With a speedy and dynamic offense putting the scoreboard to good use and a defense so intoxicating that someone is still trying to find the cure, special teams are where everything begins.

From the opening kickoff, a team’s fate could come down to those extra five yards from the return or a crucial blocked field goal to seal the game. For the Greenwave this season, special teams have developed into a strong and necessary pillar of the team’s state championship run.

“The thing that we took is it’s a unit,” said Fallon assistant coach Ryan McCormick, who played special teams at Carroll College. “I try and get that team excited. What we used to do up at Carroll is the kickoff team would go nuts. It’s just a crazy 60-yard blitz and coming to try to take their head off. You have to get them before they get you. I have a soft spot in my heart for the special teams because I did a lot of it.”

While Fallon didn’t record a touchdown from the return game last year, relocating the right people into the right position was all that it took to make 2013 a nightmare for the opposition.

Between Trent Tarner and Cameron Matzen returning kickoffs and punts, the Greenwave has put up solid numbers by helping the offense work off good field position.

But it starts with the blockers, who tend to get overlooked as well.

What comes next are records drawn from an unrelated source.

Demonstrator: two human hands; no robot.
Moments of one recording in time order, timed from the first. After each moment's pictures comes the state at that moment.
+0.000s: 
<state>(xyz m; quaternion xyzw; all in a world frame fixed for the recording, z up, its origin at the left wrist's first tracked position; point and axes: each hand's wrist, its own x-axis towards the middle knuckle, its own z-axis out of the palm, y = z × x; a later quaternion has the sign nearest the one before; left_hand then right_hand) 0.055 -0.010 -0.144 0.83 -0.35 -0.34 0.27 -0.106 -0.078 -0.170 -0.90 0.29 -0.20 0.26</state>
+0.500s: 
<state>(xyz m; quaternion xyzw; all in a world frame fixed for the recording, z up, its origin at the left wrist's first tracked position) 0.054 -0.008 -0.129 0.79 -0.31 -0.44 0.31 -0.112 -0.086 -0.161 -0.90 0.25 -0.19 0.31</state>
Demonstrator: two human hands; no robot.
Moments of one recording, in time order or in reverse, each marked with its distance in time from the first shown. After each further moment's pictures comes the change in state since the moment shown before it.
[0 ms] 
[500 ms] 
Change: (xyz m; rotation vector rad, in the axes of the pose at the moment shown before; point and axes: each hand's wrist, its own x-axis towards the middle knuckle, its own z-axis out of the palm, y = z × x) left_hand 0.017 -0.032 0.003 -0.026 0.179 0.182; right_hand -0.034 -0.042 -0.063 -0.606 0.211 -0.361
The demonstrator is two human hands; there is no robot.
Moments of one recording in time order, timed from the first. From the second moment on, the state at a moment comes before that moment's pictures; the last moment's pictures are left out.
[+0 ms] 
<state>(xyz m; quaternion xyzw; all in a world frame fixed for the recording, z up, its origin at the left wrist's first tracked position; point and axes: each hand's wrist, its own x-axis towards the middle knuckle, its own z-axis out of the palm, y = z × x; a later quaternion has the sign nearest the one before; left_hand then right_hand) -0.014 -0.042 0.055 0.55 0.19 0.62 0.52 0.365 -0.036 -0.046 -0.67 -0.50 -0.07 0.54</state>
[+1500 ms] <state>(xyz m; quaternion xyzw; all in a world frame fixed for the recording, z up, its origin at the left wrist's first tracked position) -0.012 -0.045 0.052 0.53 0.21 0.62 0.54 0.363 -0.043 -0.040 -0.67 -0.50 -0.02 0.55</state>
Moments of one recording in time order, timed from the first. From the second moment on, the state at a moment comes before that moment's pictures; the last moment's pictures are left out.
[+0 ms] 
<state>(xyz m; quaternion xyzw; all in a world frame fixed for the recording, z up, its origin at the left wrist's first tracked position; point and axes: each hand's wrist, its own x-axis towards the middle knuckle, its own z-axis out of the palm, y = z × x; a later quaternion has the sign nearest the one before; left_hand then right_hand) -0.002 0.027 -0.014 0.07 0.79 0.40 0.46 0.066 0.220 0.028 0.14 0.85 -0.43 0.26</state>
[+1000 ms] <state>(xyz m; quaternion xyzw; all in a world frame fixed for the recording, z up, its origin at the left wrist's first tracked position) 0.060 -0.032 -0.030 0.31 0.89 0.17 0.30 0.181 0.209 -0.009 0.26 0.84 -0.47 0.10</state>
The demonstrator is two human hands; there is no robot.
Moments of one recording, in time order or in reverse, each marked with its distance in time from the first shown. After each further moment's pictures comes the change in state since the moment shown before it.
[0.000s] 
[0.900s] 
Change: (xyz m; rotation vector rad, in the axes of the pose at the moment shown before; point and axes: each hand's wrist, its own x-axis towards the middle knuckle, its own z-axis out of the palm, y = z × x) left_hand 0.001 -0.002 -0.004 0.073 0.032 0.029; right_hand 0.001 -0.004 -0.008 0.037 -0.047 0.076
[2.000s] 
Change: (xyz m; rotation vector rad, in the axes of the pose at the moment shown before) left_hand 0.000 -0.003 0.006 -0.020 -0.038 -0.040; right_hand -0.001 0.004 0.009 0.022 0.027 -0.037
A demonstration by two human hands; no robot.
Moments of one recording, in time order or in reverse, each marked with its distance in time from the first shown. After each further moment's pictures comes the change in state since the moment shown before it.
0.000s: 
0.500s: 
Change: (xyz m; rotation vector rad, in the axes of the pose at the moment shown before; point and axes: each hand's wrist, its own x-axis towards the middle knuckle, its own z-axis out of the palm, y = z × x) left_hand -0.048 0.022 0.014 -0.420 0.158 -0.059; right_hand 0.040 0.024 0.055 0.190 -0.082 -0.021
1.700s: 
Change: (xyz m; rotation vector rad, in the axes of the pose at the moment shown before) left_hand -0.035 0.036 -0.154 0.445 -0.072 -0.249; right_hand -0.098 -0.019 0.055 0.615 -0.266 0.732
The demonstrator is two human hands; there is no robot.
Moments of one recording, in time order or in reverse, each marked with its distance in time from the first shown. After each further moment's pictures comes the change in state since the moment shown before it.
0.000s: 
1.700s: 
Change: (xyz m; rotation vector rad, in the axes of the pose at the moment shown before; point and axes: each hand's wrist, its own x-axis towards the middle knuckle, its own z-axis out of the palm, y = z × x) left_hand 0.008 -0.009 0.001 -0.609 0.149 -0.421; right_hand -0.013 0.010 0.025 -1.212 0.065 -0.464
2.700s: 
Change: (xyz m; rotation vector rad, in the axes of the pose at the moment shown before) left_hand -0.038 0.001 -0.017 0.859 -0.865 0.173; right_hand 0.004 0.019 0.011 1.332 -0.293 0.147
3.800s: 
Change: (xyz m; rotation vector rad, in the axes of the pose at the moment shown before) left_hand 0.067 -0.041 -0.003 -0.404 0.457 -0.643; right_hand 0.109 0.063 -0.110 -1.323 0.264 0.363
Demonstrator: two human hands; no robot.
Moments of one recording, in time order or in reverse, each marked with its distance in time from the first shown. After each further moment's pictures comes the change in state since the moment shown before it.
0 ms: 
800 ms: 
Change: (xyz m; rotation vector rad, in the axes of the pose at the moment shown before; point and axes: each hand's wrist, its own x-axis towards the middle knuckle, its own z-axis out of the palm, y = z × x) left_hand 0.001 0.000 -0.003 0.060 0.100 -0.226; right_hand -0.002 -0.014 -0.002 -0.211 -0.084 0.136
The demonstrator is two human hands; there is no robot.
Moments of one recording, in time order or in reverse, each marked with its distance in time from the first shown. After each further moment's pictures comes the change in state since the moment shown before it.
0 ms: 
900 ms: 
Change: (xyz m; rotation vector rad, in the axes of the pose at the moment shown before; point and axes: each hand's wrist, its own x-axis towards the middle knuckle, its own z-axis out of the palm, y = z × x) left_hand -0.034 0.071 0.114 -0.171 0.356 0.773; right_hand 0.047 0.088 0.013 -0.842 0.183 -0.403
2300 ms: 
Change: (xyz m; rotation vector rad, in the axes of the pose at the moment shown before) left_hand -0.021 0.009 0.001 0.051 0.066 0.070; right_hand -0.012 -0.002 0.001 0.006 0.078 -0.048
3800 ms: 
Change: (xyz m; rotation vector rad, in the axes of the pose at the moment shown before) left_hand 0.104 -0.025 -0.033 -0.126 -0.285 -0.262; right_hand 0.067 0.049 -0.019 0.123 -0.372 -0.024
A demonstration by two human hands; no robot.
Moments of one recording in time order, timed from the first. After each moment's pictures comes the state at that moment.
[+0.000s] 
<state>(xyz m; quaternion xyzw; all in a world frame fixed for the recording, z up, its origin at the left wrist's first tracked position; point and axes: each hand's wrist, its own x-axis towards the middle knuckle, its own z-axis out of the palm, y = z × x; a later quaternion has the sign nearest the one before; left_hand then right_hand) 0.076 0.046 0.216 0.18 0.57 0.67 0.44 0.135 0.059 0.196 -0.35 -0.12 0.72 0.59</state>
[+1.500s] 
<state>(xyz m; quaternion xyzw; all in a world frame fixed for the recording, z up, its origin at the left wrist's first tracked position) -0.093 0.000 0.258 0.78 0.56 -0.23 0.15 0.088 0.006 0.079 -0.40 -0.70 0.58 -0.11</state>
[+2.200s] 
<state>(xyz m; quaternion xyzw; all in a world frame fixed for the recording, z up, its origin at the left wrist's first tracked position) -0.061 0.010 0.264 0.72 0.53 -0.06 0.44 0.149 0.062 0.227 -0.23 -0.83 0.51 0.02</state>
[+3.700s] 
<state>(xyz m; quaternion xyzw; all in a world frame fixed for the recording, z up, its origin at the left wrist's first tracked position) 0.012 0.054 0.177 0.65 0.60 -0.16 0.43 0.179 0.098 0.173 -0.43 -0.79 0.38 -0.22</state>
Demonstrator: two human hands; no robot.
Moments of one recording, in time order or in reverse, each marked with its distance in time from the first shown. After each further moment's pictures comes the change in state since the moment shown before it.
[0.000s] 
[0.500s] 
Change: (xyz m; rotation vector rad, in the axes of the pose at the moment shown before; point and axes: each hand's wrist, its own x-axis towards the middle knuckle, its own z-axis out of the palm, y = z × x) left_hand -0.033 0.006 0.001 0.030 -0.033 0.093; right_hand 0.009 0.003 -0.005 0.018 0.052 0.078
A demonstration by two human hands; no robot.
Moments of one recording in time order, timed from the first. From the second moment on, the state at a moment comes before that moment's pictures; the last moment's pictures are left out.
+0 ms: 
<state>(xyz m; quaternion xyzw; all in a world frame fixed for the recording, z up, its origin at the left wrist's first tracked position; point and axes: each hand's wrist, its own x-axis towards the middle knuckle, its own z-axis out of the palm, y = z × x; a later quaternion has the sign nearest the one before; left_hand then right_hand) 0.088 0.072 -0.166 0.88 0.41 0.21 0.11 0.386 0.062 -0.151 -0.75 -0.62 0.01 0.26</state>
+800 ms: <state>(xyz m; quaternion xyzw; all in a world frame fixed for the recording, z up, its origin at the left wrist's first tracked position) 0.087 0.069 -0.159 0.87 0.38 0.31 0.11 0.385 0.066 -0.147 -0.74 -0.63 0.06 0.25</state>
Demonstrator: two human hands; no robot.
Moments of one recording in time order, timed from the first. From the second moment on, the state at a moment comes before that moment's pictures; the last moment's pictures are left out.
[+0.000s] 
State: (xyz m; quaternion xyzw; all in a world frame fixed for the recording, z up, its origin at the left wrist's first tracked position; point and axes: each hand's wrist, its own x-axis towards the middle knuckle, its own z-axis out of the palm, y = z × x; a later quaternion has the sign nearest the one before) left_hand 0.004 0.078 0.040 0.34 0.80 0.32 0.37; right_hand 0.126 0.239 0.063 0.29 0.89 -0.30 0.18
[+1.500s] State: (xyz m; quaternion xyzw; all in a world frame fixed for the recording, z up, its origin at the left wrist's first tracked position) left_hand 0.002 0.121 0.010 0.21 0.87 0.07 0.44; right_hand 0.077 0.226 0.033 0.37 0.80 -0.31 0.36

“We give them glory off the field. Without them, Matzen wouldn’t be anywhere; he needs them,” Fallon assistant coach Trevor de Braga said. “They open up the holes for him and he hits them hard. I couldn’t name one guy who hasn’t been great. Every week, everyone’s stepped up.”

Tarner didn’t have a kickoff returned for a touchdown until his 96-yarder on the opening kickoff against Moapa Valley on Saturday. The senior return specialist has been a catalyst, returning eight kickoffs for 286 yards, averaging almost 38 yards a return. His sophomore counterpart, Matzen, has returned six for 152 yards with his longest being 69 yards.

“It’s huge. A team’s nothing without their blockers,” Matzen said of his help.

Matzen has also been deadly on punt returns, begging the question of why teams still kick to him this late in the season. Matzen has returned seven punts for touchdowns and averages 27.68 yards per return with his longest being 77 yards.

“We scored as many points on special teams as everything else. It’s not even that. We score just as much on special teams, defense and offense equally,” said Justin Hatfield, who’s been a key blocker on the unit. “Our special teams is what turns the game sometimes. Even if our blocking scheme gets broken apart and we have to kind of try something, it’s amazing how quickly our team can find out where our runner is and loop around and pick somebody up.”

But the return game is only half the battle.

The Greenwave have been dominant on kickoffs, punts and field goals and PATs this season.

Bradlee Stands, taking over for Beau Marshall, has recorded 26 kickoffs for 1,248 yards, including one touchback. Before his season ended due to illness, Marshall recorded eight touchbacks and cleared the 2,000-yard mark.

The punting scheme has been just as impressive with Justin Hatfield booming kicks deep behind enemy lines. Against Moapa Valley, Hatfield’s punt pinned the Pirates on their own 2-yard line. During the ensuing series, the defense returned an interception for a touchdown to seal the state semifinal win.

“That’s a huge punt. When they’re backed up like that on a great punt, that’s just huge,” Fallon coach Brooke Hill said. “The returns get a lot of it but that punt team’s been solid. We don’t get great kicks sometimes but when we needed it, we got it.”

The kickoff and punt coverage has been stellar this season in not allowing any scoring. It’s become a battle of getting to the opponents first before they find away to run into the end zone.

“Everything I learned from college, I pretty much brought it over here,” said Fallon assistant coach Trevor de Braga, who played for Colorado Mesa. “We didn’t know what our kickoff scheme was going to be this year. We brought mine from Mesa and we’ve been using that.

“We just used our whole scheme. It’s a pretty simple kickoff. You just do your job and execute it, and do what you’re supposed to do every time.”